Science and Products
Cellular Drug Clinical Trial Organization and Management Platform
Based on the characteristics of clinical trial design for cell and gene therapy, the company has summarized years of clinical practice experience in cell therapy products and developed a framework covering five major modules: project management, clinical operations, medical monitoring, data management, and statistical analysis.SOP ,It can guide the project team to effectively and规范ly execute clinical trial projects for cell products, providing full-process supervision and guidance for subjects from blood sample collection, cell preparation, to cell reinfusion processes, thereby improving the qualification of cell product preparation and the规范性 of cell reinfusion from the source.。
The company has nearly 80 core technology patents in key steps such as cell preparation. Now it has established a pipeline of 10 + genes and cell products for different cancer species, covering gene modification/non-gene modification, multi-target/single target, with target indications covering solid tumors, blood tumors, virus infection and other related diseases. Research and development progress is at the international advanced level. The company has undertaken a number of scientific research projects, such as the National 863 Project, the National Nature Fund, the Ministry of Industry and Information Technology High-quality Development Project, the Beijing Science and Technology Innovation Fund, and the National Ministry of Science and Technology Major New Drug Creation.

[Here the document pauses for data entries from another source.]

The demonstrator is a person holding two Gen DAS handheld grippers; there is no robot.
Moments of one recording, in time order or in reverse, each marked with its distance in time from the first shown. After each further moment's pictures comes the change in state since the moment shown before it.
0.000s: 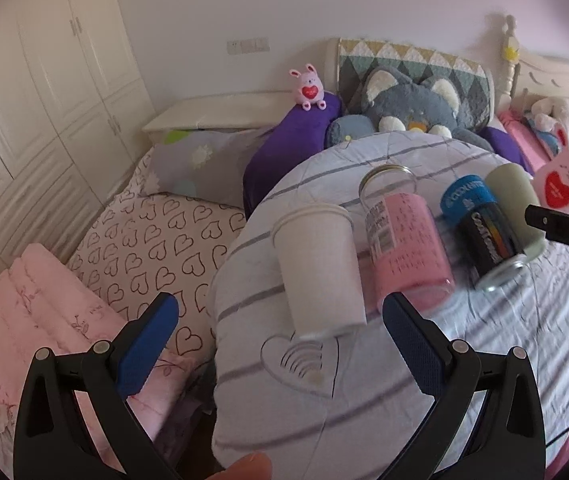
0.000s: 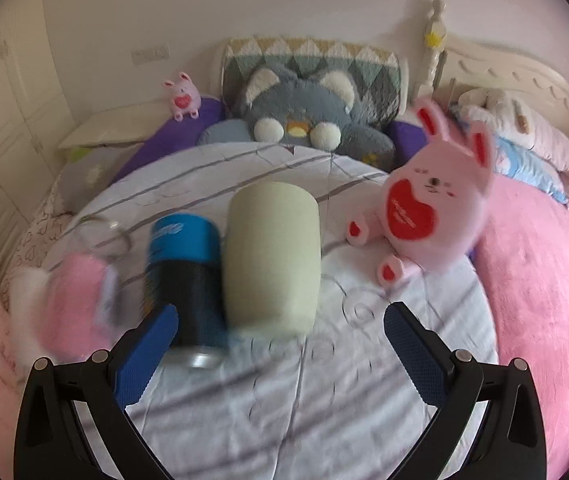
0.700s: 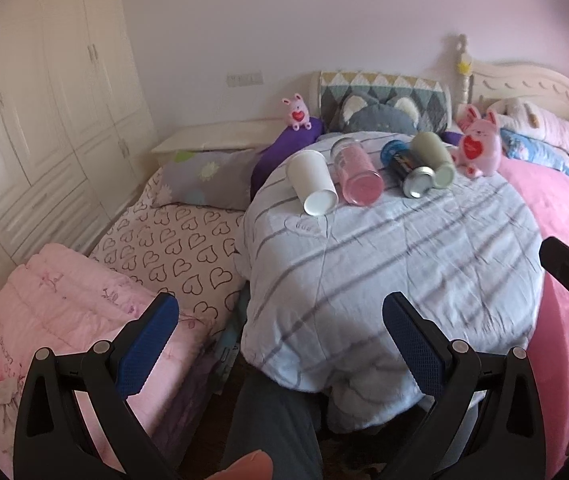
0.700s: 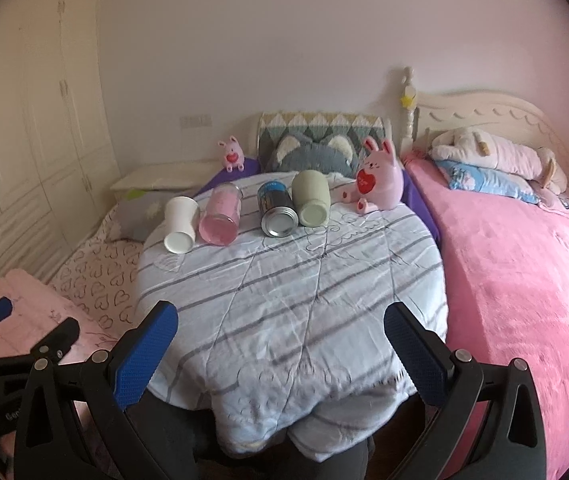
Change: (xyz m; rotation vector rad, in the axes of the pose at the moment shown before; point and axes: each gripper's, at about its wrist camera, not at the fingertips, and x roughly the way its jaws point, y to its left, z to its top) left arm -0.169 0.035 -0.147 0.039 -0.130 -0.035; right arm -0.230 0.034 -0.212 -0.002 -0.296 0.047
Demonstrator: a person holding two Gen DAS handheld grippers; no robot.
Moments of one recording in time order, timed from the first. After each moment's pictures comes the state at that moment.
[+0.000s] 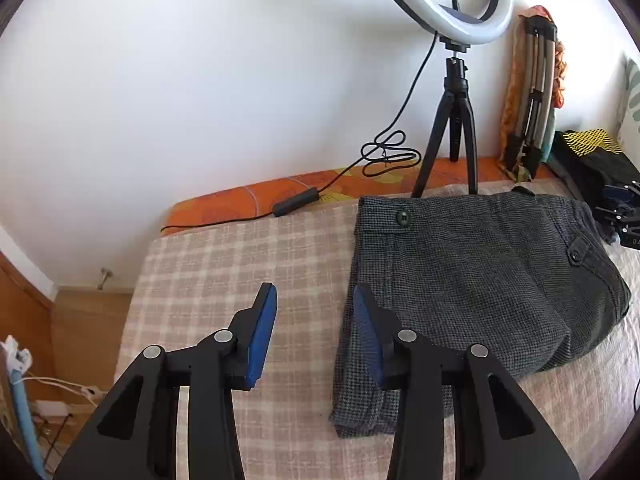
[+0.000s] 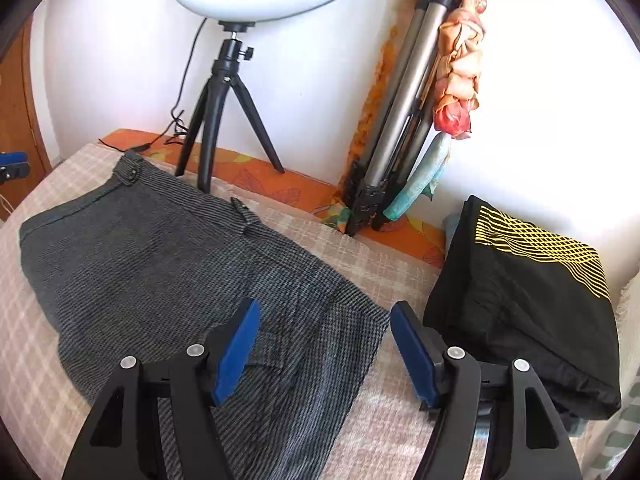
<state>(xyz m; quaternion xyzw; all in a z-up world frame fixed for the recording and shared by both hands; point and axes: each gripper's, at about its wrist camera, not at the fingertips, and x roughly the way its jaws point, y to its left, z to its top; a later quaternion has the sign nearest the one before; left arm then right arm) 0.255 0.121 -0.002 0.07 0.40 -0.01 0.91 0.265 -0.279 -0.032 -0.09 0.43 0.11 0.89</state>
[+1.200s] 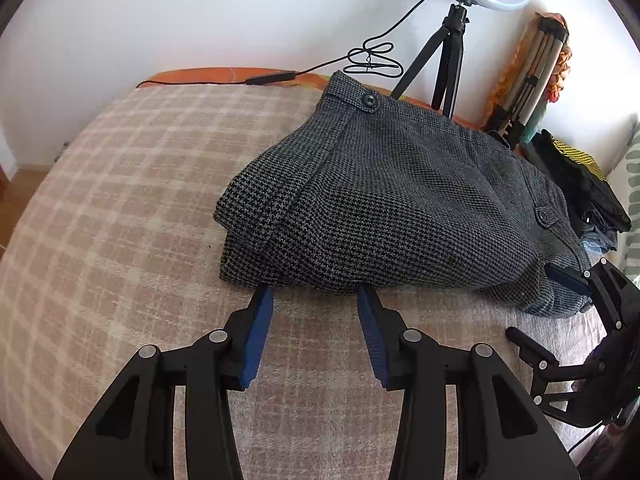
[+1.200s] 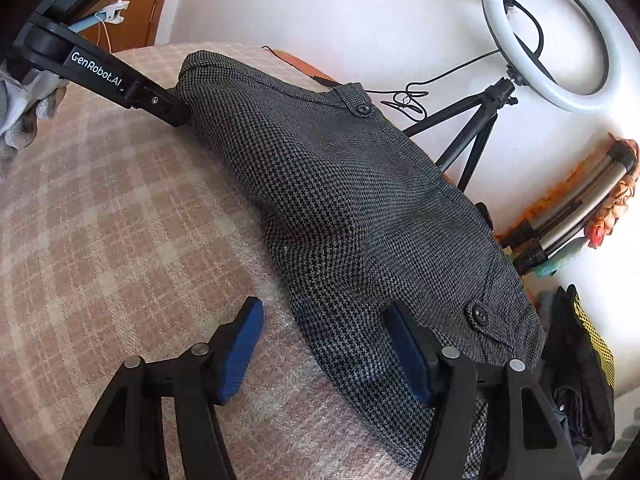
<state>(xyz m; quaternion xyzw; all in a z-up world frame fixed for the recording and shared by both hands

As of June 2024, a total of five immune cell therapy products have entered clinical trials. Core Product EAL®It is an immune cell therapy product approved to enter the Phase II clinical trial of solid tumor treatment in China, and will be included in the list of CDE breakthrough treatment varieties in September 2023, which is expected to fill the gap of immune cell therapy in the field of solid tumors in China. At the same time, with aT19, RC19D2, CAR-T-19 injection and other three approved gene-modified cell drugs into clinical trials, and the perfect combination of two gene-modified product TCR-T-CMV and TCR-T-EBV for infection after hematopoietic stem cell transplantation, a rich research and development layout of immune cell therapy product pipelines in the field of hematological tumors has been formed.